18 February 2011

Scalacheck generators for JSON

More than 6 months without a single post, because I've been focusing on the creation of specs2, which should be out in a few weeks (if you want to access the preview drop me a line).

Among the new features of specs2 there will be JSON matchers to help those of you handling JSON data. When developing those matchers I used ScalaCheck to test some of the utility functions I was using. I want to show here that writing custom data generators with ScalaCheck is really easy and almost follows the grammar for the data.

Here's the code:

* Generator of JSONType objects with a given tree depth
import util.parsing.json._
import org.scalacheck._
import Gen._

trait JsonGen {

implicit def arbitraryJsonType: Arbitrary[JSONType] =
Arbitrary { sized(depth => jsonType(depth)) }

/** generate either a JSONArray or a JSONObject */
def jsonType(depth: Int): Gen[JSONType] = oneOf(jsonArray(depth), jsonObject(depth))

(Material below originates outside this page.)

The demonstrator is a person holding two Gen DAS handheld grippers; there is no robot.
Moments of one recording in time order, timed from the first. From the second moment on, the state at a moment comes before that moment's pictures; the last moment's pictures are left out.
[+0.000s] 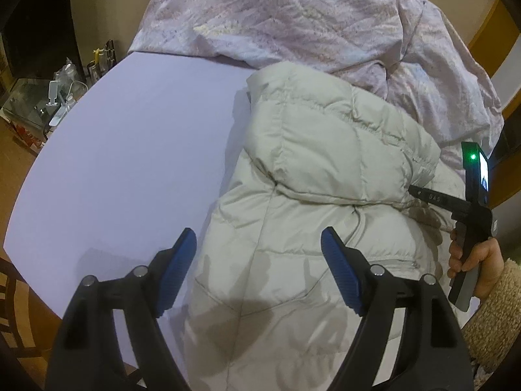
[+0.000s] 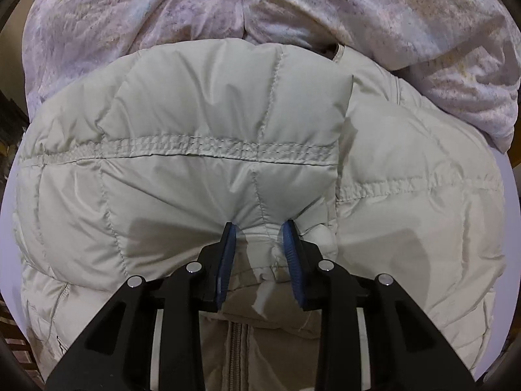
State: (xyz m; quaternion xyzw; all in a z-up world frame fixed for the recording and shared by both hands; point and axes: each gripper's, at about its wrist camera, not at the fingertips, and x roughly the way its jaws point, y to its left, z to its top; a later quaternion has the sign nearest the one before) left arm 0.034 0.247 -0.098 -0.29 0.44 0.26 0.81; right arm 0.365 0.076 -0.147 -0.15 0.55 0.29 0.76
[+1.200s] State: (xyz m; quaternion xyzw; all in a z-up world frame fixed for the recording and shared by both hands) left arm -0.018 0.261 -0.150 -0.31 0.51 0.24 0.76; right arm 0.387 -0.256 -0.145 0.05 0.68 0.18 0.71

/** generate a JSONArray */
def jsonArray(depth: Int): Gen[JSONArray] = for {
n <- choose(1, 4)
vals <- values(n, depth)
} yield JSONArray(vals)

/** generate a JSONObject */
def jsonObject(depth: Int): Gen[JSONObject] = for {
n <- choose(1, 4)
ks <- keys(n)
vals <- values(n, depth)
} yield JSONObject(Map((ks zip vals):_*))

/** generate a list of keys to be used in the map of a JSONObject */
def keys(n: Int) = listOfN(n, oneOf("a", "b", "c"))

* generate a list of values to be used in the map of a JSONObject or in the list
* of a JSONArray.
def values(n: Int, depth: Int) = listOfN(n, value(depth))

* generate a value to be used in the map of a JSONObject or in the list
* of a JSONArray.
def value(depth: Int) =
if (depth == 0)
oneOf(jsonType(depth - 1), terminalType)

/** generate a terminal value type */
def terminalType = oneOf(1, 2, "m", "n", "o")
/** import the members of that object to use the implicit arbitrary[JSONType] */
object JsonGen extends JsonGen

Two things to notice in the code above:

  • The generators are recursively defined, which makes sense because the JSON data format is recursive. For example a jsonArray contains values which can be a terminalType or a jsonType. But jsonType can itself be a jsonArray

  • The top generator used in the definition of the Arbitrary[JSONType] is using a "sized" generator. This means that we can tweak the ScalaCheck parameters to use a specific "size" for our generated data. Here I've choosen to define "size" as being the depth of the generated JSON trees. This depth parameter is propagated to all generators until the value generator. If depth is 0 when using that generator, this means that we reached the bottom of the Tree so we need a "terminal" value. Otherwise we generate another JSON object with a decremented depth.

You can certainly tweak the code above using other ScalaCheck generators to obtain more random trees (the one above is too balanced), with a broader range of values but this should get you started. It was definitely good enough for me as I spotted a bug in my code on the first run!